Equivalence of atlases

Question

It is established that Equivalence of atlases is an equivalent relation. Now consider the real line $\mathbb{R}$ and the following one chart atlases $\mathcal{A} = \lbrace (\mathbb{R},Id)\rbrace$, $\mathcal{B} = \lbrace ( (0,1),Id^{2})\rbrace$ and $\mathcal{C} = \lbrace (\mathbb{R},Id^{3})\rbrace$ on $\mathbb{R}$. We can show that $\mathcal{A}$ are $\mathcal{B}$ equivalent since the chart in $\mathcal{A}$ and the chart in $\mathcal{B}$ are compatible and $\mathcal{B}$ and $\mathcal{C}$ are also equivalent since the chart in $\mathcal{B}$ and the chart in $\mathcal{C}$ are compatible.
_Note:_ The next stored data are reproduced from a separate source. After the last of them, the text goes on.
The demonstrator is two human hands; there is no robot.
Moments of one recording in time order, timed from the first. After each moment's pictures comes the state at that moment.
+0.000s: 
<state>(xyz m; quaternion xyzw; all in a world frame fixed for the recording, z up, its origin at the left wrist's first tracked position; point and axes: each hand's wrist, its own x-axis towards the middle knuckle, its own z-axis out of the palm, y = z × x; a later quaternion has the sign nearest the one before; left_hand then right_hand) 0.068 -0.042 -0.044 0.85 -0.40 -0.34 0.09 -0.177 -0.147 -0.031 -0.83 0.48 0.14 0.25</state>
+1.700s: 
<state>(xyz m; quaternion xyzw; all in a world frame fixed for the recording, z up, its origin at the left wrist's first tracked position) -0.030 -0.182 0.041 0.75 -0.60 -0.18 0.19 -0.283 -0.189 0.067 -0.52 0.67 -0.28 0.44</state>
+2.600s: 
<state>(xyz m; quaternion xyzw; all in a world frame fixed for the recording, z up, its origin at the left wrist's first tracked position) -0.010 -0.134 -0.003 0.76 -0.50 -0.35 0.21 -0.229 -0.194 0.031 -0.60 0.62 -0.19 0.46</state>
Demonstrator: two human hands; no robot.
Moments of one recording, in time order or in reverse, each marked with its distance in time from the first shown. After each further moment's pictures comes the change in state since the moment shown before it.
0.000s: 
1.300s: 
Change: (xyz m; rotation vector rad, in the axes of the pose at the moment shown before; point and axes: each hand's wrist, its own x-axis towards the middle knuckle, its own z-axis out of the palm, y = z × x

But $\mathcal{A}$ is not equivalent to $\mathcal{C}$ because $(\mathbb{R}, Id^{2})$ and $(\mathbb{R}, Id^{3})$ are not compatible. This is a counter example. Can any help?

Answer 1

(I suppose that $Id^3(x)=x^3$)

First, as said studiosus, is "meaningless to talk about equivalence of atlases on different spaces". Then, $\mathcal{A}$ and $\mathcal{C}$ are indeeed nonequivalent atlases but the intermediate comparisons are... meaningless. If the underlying space is $(0,1)$ then the atlases are equivalent.

Bonus fact: $(\Bbb R,\mathcal A)$ and $(\Bbb R,\mathcal C)$ are diffeomorphic. Try to find some diffeomorphism (Id isn't).